Set down the data below without change, skipping the pictures it holds.

=== Begin Enclosure ===

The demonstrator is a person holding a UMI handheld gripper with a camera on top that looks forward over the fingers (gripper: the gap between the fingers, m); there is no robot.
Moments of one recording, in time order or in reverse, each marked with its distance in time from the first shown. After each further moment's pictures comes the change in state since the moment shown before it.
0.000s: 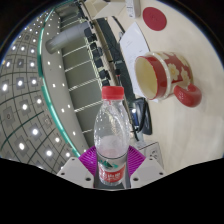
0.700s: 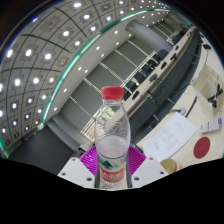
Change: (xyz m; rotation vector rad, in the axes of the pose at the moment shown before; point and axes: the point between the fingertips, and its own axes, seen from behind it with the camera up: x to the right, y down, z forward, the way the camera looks) arm -0.101 -0.055 -0.035 0.033 0.137 -1.025
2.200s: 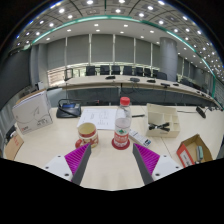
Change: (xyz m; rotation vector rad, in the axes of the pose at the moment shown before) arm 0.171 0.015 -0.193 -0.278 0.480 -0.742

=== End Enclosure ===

TASK SOLUTION:
The demonstrator is a person holding a UMI handheld gripper with a camera on top that looks forward over the fingers (gripper: the gap between the fingers, m); there is no robot.
Moments of one recording, in time order or in reverse, each marked with its distance in time from the first shown. After each further moment's pictures comes the change in state since the moment shown before it.
0.000s: 
0.700s: 
Change: (xyz m; rotation vector rad, in the axes of the pose at the moment shown before; point and axes: the point between the fingertips, and its own axes, seen from behind it with the camera up: x to the right, y down, z forward, the way the camera looks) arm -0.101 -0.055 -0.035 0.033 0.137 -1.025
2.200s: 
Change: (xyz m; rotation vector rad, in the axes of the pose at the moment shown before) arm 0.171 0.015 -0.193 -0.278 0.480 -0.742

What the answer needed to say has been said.